What to do: Give the data again exactly as written, skipping any pictures.

(Provided data)

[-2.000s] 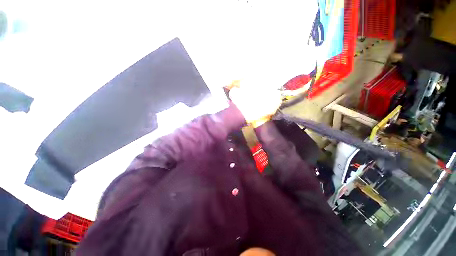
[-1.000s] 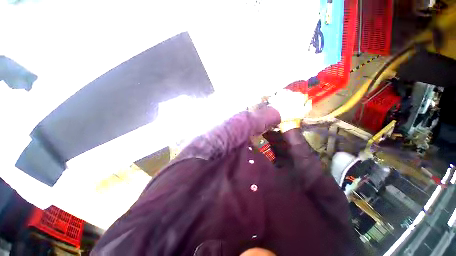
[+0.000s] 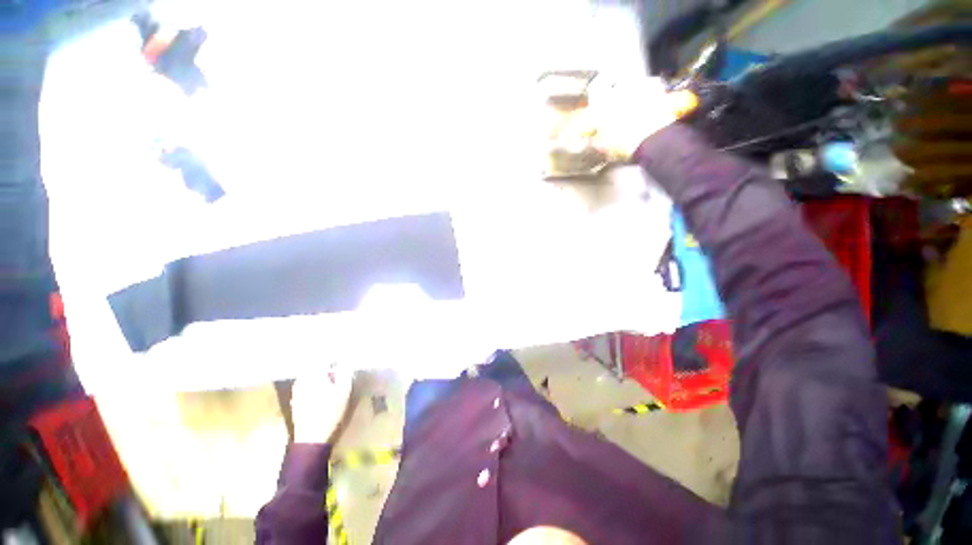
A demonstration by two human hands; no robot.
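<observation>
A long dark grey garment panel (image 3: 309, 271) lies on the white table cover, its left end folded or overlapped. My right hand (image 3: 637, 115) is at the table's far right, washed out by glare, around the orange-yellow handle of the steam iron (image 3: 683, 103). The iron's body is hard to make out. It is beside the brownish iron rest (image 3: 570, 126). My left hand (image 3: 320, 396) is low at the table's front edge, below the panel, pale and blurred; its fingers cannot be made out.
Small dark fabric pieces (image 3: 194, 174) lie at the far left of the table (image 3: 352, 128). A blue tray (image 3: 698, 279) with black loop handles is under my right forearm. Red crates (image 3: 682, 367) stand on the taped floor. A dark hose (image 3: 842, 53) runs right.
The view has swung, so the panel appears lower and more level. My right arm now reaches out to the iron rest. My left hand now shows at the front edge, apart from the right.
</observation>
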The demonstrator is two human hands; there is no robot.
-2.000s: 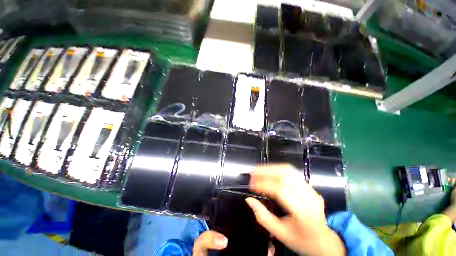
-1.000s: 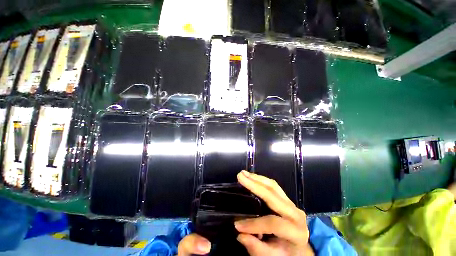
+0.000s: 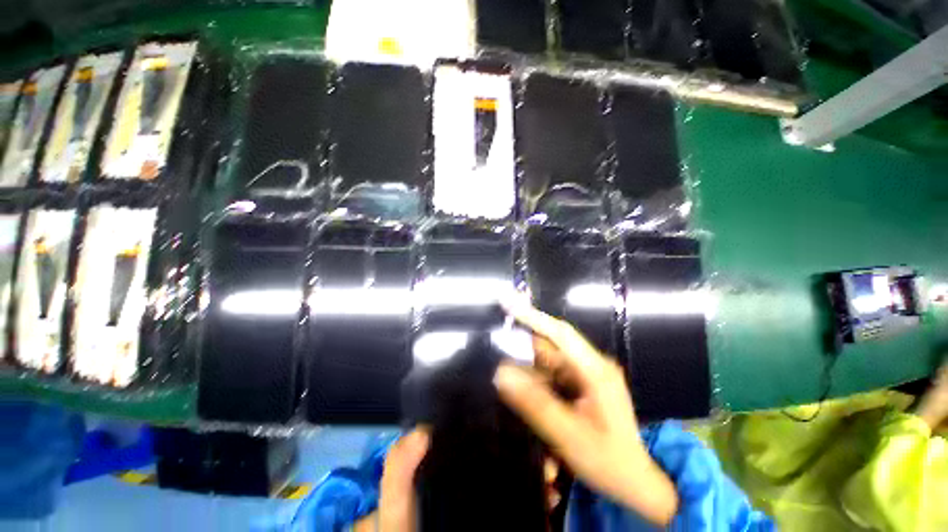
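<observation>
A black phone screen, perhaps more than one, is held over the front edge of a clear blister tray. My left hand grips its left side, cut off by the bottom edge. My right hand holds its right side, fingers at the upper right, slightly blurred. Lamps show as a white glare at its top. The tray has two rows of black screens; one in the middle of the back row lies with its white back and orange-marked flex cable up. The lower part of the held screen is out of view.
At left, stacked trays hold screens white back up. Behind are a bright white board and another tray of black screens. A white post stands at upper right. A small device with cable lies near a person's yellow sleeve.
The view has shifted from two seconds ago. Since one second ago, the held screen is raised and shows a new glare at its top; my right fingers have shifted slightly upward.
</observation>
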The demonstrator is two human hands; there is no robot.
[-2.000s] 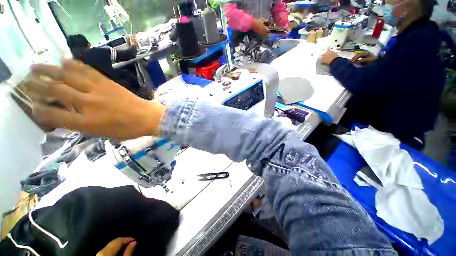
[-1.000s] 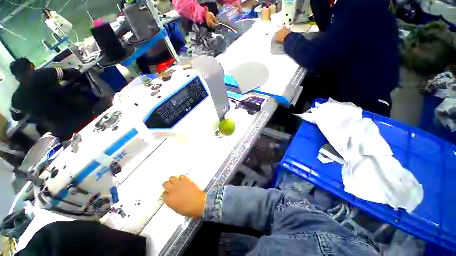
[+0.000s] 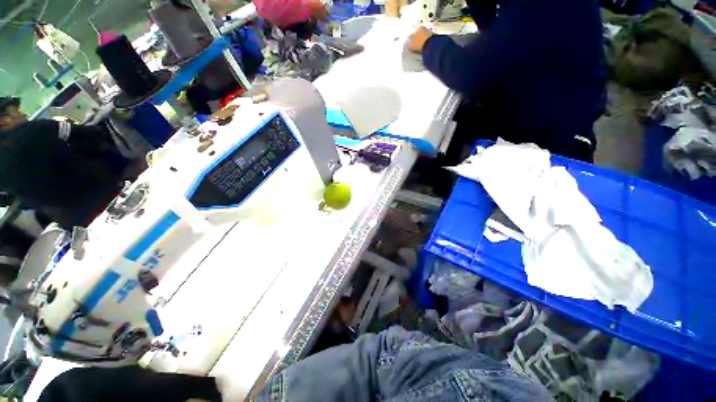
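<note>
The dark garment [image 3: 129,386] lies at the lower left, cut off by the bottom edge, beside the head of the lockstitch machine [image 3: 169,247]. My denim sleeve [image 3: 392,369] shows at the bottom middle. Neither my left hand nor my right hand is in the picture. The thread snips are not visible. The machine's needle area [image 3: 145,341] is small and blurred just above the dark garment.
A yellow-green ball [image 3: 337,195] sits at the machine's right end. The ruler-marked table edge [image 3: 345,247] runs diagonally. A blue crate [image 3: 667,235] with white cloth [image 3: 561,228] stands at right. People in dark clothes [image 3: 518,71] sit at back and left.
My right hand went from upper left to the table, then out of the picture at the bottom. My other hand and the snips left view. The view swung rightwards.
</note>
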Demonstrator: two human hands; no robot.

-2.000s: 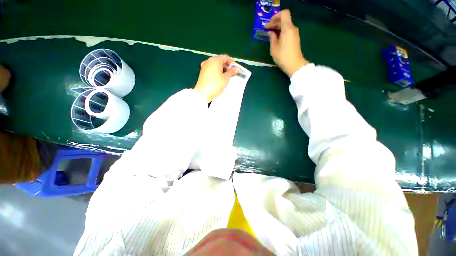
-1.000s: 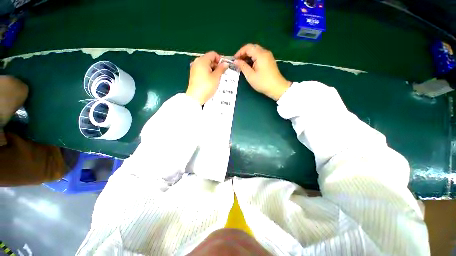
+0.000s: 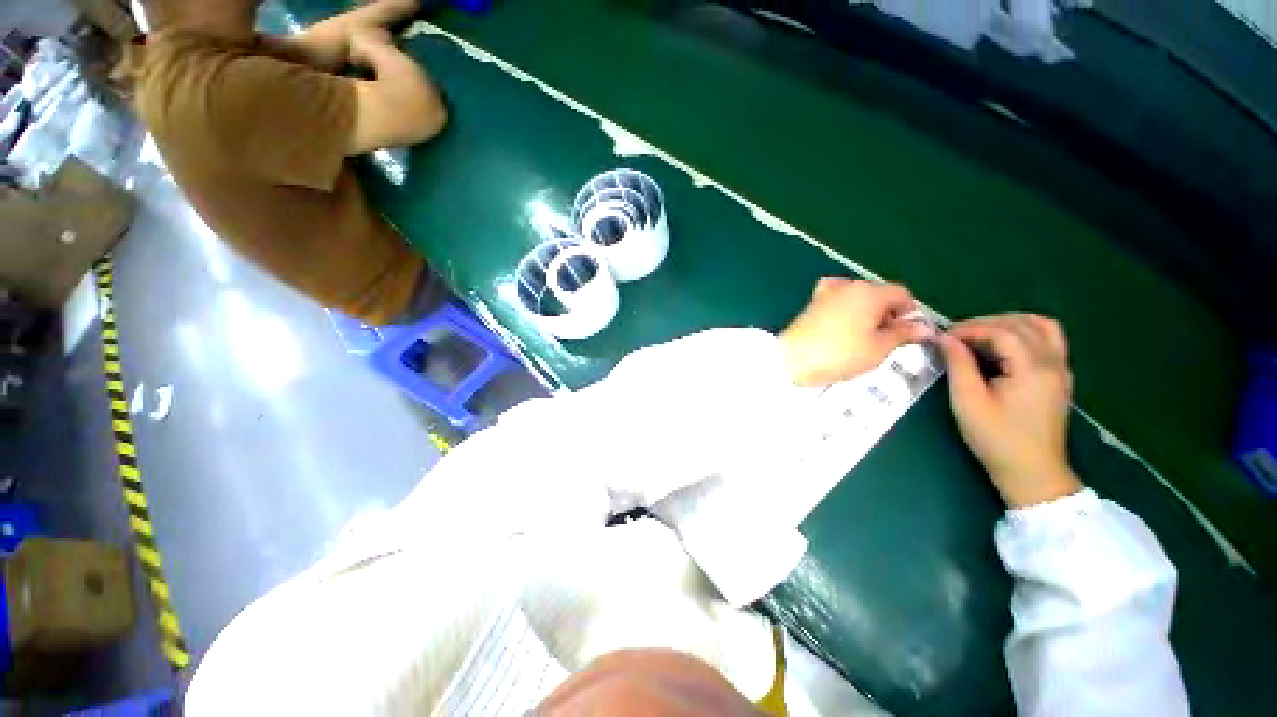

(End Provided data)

Problem solution:
[-2.000s] 
[-1.000s] 
[+0.000s] 
A demonstration by two human hands; no robot.
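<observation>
A long dark grey garment panel (image 3: 309, 271) lies on the white table cover, its left end folded or overlapped. My right hand (image 3: 637, 115) is at the table's far right, washed out by glare, around the orange-yellow handle of the steam iron (image 3: 683, 103). The iron's body is hard to make out. It is beside the brownish iron rest (image 3: 570, 126). My left hand (image 3: 320, 396) is low at the table's front edge, below the panel, pale and blurred; its fingers cannot be made out.
Small dark fabric pieces (image 3: 194, 174) lie at the far left of the table (image 3: 352, 128). A blue tray (image 3: 698, 279) with black loop handles is under my right forearm. Red crates (image 3: 682, 367) stand on the taped floor. A dark hose (image 3: 842, 53) runs right.
The view has swung, so the panel appears lower and more level. My right arm now reaches out to the iron rest. My left hand now shows at the front edge, apart from the right.
</observation>
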The demonstrator is two human hands; there is no robot.
-2.000s: 
-1.000s: 
+0.000s: 
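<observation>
A black phone screen, perhaps more than one, is held over the front edge of a clear blister tray. My left hand grips its left side, cut off by the bottom edge. My right hand holds its right side, fingers at the upper right, slightly blurred. Lamps show as a white glare at its top. The tray has two rows of black screens; one in the middle of the back row lies with its white back and orange-marked flex cable up. The lower part of the held screen is out of view.
At left, stacked trays hold screens white back up. Behind are a bright white board and another tray of black screens. A white post stands at upper right. A small device with cable lies near a person's yellow sleeve.
The view has shifted from two seconds ago. Since one second ago, the held screen is raised and shows a new glare at its top; my right fingers have shifted slightly upward.
</observation>
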The demonstrator is two human hands; there is no robot.
[-2.000s] 
[-1.000s] 
[+0.000s] 
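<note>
The dark garment [image 3: 129,386] lies at the lower left, cut off by the bottom edge, beside the head of the lockstitch machine [image 3: 169,247]. My denim sleeve [image 3: 392,369] shows at the bottom middle. Neither my left hand nor my right hand is in the picture. The thread snips are not visible. The machine's needle area [image 3: 145,341] is small and blurred just above the dark garment.
A yellow-green ball [image 3: 337,195] sits at the machine's right end. The ruler-marked table edge [image 3: 345,247] runs diagonally. A blue crate [image 3: 667,235] with white cloth [image 3: 561,228] stands at right. People in dark clothes [image 3: 518,71] sit at back and left.
My right hand went from upper left to the table, then out of the picture at the bottom. My other hand and the snips left view. The view swung rightwards.
</note>
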Demonstrator: two human hands; no robot.

-2.000s: 
-1.000s: 
+0.000s: 

There is nothing more to this exercise.